Helga Daub - Ihre Bundestagsabgeordnete für das Siegerland -

Sonntag, 5. September 2010
02.06.2010

TBC: Neue Erkenntnisse über eine alte Krankheit

Von links: Dr. Martin Springsklee, Prof. Dr. Dr. Stefan Kaufmann, Helga Daub MdB, Dr. Joris Vandeputte, Dr. Gary Geipel. Bilder kann vergrößert werden
Von links: Dr. Martin Springsklee, Prof. Dr. Dr. Stefan Kaufmann, Helga Daub MdB, Dr. Joris Vandeputte, Dr. Gary Geipel.
Über 70 Zuhörer aus Forschung, Politik, Nichtregierungsorganisationen und Gesellschaft fanden sich Ende Mai im Fraktionssaal der FDP im Reichstag zusammen, um sich auf Einladung des Verbandes forschender Arzneimittelhersteller (vfa) und Helga Daub, MdB, Sprecherin der FDP-Bundestagsfraktion für Gesundheit in Entwicklungsländern, über die neuesten Erkenntnisse in der Bekämpfung von Tuberkulose berichten zu lassen. Helga Daub lobte dabei den deutschen Beitrag zur weltweiten Bekämpfung der Krankheit.

 

Professor Dr. Dr. Stefan Kaufmann, Direktor am Max-Planck-Institut für Infektionsbiologie in Berlin sprach über Herausforderungen und Chancen bei Impfstoffen gegen Tuberkulose.

Dr. Martin Springsklee, Vice President Global Medical Affairs der Bayer Schering Pharma berichtete über den Entwicklungsstand eines schon bewährten Antibiotikums im neuen Einsatzfeld gegen Tuberkulose.

Über die Herausforderung Tuberkulose für Afrika und Europa referierte Dr. Joris Vandeputte, Senior Vice President der Tuberculosis Vaccine Initiative. Der Blick war auf Forschung und Entwicklung, aber auch auf innovative Finanzierungsmethoden gerichtet.

Dr. Gary Geipel, Director Corporate Affairs der Lilly Deutschland GmbH, gewährte mit "Neuen Wegen zur Behandlung einer alten Krankheit" Einblicke in den Technologietransfer zur Bekämpfung der Tuberkulose.

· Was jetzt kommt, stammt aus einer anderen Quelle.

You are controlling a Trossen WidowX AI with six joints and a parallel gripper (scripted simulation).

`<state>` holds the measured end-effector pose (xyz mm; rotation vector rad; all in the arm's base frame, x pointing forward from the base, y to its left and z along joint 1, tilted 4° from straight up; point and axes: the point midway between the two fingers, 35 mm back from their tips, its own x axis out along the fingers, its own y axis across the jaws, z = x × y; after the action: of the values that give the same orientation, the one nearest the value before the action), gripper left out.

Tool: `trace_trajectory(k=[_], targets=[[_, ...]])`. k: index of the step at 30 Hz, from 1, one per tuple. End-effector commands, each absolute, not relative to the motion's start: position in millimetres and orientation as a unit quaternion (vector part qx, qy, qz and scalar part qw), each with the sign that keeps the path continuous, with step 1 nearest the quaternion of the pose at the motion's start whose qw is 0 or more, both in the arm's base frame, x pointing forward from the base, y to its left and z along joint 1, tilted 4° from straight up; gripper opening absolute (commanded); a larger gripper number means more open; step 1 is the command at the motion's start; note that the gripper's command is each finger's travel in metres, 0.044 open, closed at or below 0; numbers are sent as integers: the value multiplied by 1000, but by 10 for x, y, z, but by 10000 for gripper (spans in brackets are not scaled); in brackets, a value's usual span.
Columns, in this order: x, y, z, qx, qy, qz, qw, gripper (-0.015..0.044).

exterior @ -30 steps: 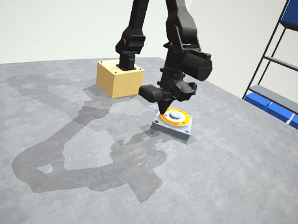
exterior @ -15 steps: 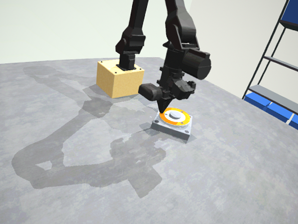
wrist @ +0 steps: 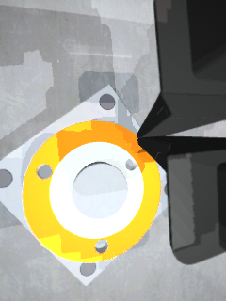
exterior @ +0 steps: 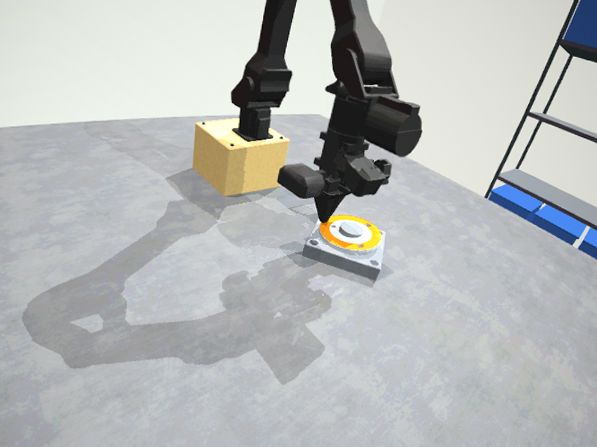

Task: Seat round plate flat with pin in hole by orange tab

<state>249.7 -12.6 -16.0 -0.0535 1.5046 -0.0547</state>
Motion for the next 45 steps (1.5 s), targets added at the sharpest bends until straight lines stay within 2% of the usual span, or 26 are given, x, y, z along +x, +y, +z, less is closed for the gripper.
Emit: trace_trajectory(k=[1, 45], targets=[[2419, -77, -191, -23, 690, -21, 723, 0], [2356, 315, -203, -22, 690, -19, 723, 0]])
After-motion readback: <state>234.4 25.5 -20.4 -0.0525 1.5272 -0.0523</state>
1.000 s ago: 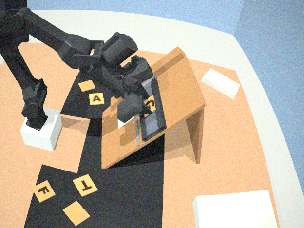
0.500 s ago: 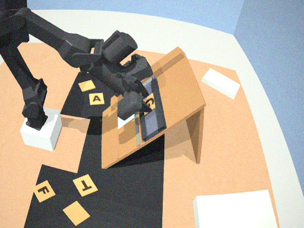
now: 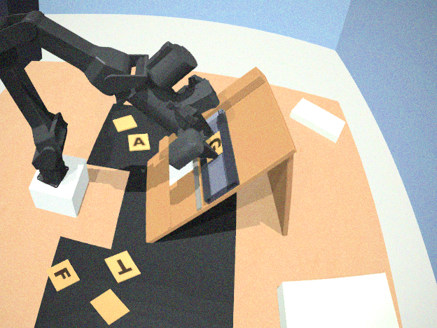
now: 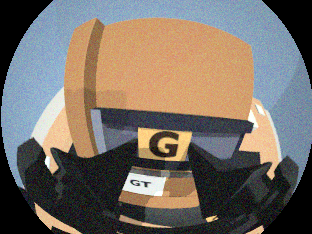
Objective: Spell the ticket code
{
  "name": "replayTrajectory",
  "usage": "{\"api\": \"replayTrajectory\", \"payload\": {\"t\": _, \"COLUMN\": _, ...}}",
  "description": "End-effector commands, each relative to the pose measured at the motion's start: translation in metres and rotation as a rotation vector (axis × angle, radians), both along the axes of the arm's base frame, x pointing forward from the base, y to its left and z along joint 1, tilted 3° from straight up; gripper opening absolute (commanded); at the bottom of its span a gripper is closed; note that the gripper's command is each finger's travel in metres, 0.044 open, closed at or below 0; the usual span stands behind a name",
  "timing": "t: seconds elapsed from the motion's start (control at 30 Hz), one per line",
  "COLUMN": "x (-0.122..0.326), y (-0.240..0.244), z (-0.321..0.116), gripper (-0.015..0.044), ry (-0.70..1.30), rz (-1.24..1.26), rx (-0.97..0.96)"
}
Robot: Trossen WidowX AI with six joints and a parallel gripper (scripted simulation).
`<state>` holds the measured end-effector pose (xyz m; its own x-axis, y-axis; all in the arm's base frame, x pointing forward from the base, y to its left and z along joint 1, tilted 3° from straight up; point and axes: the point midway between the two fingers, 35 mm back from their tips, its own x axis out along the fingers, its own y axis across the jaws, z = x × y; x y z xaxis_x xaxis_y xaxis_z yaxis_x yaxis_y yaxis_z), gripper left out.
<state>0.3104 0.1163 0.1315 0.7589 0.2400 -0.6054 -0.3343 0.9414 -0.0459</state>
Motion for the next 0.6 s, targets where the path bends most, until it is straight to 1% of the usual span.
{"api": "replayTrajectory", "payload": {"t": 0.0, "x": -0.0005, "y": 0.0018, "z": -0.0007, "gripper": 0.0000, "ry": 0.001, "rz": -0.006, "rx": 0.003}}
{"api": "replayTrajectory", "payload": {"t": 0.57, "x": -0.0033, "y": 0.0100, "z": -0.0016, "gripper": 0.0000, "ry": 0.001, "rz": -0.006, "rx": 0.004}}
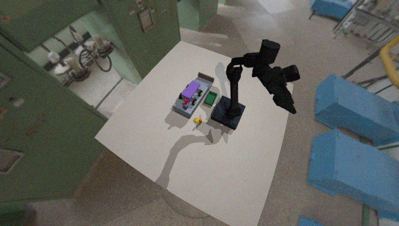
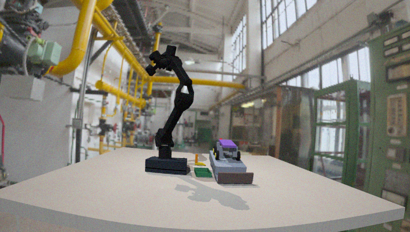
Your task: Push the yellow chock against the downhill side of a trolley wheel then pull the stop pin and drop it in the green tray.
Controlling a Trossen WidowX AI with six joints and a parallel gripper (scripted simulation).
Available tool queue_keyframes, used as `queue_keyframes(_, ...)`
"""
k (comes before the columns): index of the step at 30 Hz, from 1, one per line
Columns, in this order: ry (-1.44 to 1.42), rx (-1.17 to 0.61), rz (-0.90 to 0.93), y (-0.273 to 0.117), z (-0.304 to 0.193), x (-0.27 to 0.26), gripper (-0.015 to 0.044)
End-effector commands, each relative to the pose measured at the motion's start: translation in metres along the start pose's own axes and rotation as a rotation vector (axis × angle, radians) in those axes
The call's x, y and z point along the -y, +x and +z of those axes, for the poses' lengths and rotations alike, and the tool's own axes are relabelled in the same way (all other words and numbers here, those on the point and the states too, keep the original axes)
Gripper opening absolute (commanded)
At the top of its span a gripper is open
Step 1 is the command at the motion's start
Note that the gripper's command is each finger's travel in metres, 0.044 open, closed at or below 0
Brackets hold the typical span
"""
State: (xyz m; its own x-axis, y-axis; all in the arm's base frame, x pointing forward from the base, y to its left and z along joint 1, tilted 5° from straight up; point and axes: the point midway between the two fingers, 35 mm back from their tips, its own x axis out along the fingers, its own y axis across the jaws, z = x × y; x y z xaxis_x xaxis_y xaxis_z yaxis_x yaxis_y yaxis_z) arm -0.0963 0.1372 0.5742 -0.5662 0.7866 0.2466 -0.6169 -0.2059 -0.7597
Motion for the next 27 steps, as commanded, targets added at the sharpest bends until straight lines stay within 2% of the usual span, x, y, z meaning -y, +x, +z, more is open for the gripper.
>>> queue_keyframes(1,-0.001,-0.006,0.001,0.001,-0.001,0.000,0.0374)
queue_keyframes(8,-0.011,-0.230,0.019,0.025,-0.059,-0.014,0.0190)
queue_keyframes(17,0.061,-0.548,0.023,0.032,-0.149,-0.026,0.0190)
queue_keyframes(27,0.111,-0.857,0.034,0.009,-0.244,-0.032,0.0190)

Helga Daub MdB Bilder kann vergrößert werden
Helga Daub MdB
Helga Daub fasste nach der Diskussionsrunde zusammen, was viele dachten:
"Wir alle kennen die Krankheit Tuberkulose. Aber ich habe heute wieder viel neues gelernt, auch erschreckendes, was die Ausbreitung und die Schwierigkeiten in der Bekämpfung dieser Krankheit betrifft. Mir ist es wichtig, dass wir als Abgeordnete, dass die Politik insgesamt eine große Verantwortung trägt, die Bekämpfung dieser Krankheit zu verstärken, und auch bereit ist, diese zu übernehmen. Die finanzielle Unterstützung für Tuberkulosebehandlungsprogramme über den deutschen Beitrag zum Globalen Fonds zur Bekämpfung von AIDS, Tuberkulose und Malaria (GFATM) ist ein klarer Beleg dafür. Und wir wollen gerne noch mehr tun. Das Bundesministerium für Bildung und Forschung arbeitet derzeit an neuen Konzepten zur Förderung auch von Forschungs- und Entwicklungsprogrammen für Impfstoffe und Medikamente gegen Krankheiten armer Länder. Ich freue mich besonders, dass es in dieser Legislaturperiode gelungen ist, den Unterausschuss für Gesundheit in den Entwicklungsländern einzusetzen. Wir werden alsbald möglich das Thema Tuberkulose auf die Tagesordnung des Unterausschusses setzen. Tuberkulose ist nicht nur eine Krankheit der Entwicklungsländer, sondern auch eine Europas. Wir als Europäer haben eine Chance, gemeinsam mit den Entwicklungsländern diesen Kampf zu gewinnen. Ein langer und, ja, auch kostspieliger Weg, der nicht nur die Behandlung, sondern insbesondere auch die Forschung und die Umsetzung in neue Medikamente, die Stabilisierung von Gesundheitssystemen und und und ... beinhalten muss. Hier gilt es noch einige neue Pfade zu betreten, und einige schon bekannte schneller zu begehen. Ich denke, dass wir eine Pflicht haben, in der Tuberkulosebekämpfung neue Akzente zu setzen. Und wir als Politiker möchten gerne weiterhin und verstärkt beitragen."